Wayne, in a suit and tie and carrying a black satchel, walks somewhat rigidly down a long trail, his face an odd expressionless mask. He stops rather abruptly and looks down.
From Wayne's POV, we see a large, deep, muddy footprint in the trail, with faint steam rising from it.
Wayne shakes his head and crouches down.
My partner is wrong. This is the creature that has his wife. Not those crazy bikers.
Wayne opens the satchel and takes out some tools.
A sequence of shots reveals Wayne carefully mixing a plaster and filling the footprint.
Nearby, a hairy paw moves some branches aside, revealing Wayne concentrating on his work.
In a few moments, we see Wayne pulling a perfect plaster cast of the creature's foot from the ground. He nods solemnly.
This will be all the proof I need.
A twig SNAPS behind him, and Wayne's eyes open wide. He gradually turns his head to peer behind him.
The trail is empty.
Wayne EXPELS a long breath and gets to his feet.
Suddenly, the forest is shattered by an unearthly ROAR.
Wayne looks around wildly, then begins a stiff-legged run-walk away, with the plaster cast tucked under one arm.
Another ROAR splits the silence, from somewhere behind. Wayne glances over his shoulder and picks up the pace.
Suddenly he runs headlong into a hairy chest.
Feature Wayne's warbling SCREAM. He drops the plaster cast.

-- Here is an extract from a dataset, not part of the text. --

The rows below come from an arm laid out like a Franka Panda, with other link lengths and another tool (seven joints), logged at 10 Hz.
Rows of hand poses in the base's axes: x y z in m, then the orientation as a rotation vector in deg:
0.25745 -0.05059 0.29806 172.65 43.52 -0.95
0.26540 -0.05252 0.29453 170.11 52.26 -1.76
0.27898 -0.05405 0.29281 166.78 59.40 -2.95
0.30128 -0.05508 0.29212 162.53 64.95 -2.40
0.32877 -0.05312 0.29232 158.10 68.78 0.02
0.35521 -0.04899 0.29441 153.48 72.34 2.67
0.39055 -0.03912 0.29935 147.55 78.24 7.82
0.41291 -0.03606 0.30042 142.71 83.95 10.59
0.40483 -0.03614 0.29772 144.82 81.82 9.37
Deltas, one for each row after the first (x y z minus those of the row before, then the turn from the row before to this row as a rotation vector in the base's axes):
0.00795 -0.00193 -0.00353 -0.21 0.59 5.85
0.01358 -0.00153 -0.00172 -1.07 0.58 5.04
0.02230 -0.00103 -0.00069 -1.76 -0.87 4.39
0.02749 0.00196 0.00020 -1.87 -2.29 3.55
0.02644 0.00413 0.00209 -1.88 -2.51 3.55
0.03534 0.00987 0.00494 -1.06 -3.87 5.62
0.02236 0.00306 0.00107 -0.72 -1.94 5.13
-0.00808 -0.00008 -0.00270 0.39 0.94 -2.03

Feature a hairy paw coming down.
Feature a gout of blood splashing the fallen cast.
The camera lingers.
Yes, I played Agent Rayl in "Bride of Bigfoot." It was a bit part, really.
Wayne showcases a plaster cast he has hanging on the wall.
I must admit that there were some elements of the film that were not entirely...realistic. For instance, there have been very, very few instances of a bigfoot attacking a human. And the whole sequence with--uh--with the...the girls and the hot tub. But I was proud of my part, because I showed how real plaster casts are made. Like this one, recovered from La Crosse, Wisconsin. And I have one from Tell City, Indiana, that I made myself, from a print left there. I have had many people look at them. There are always people who think they can tell you what it isn't...but fewer who think they can tell you exactly what it is.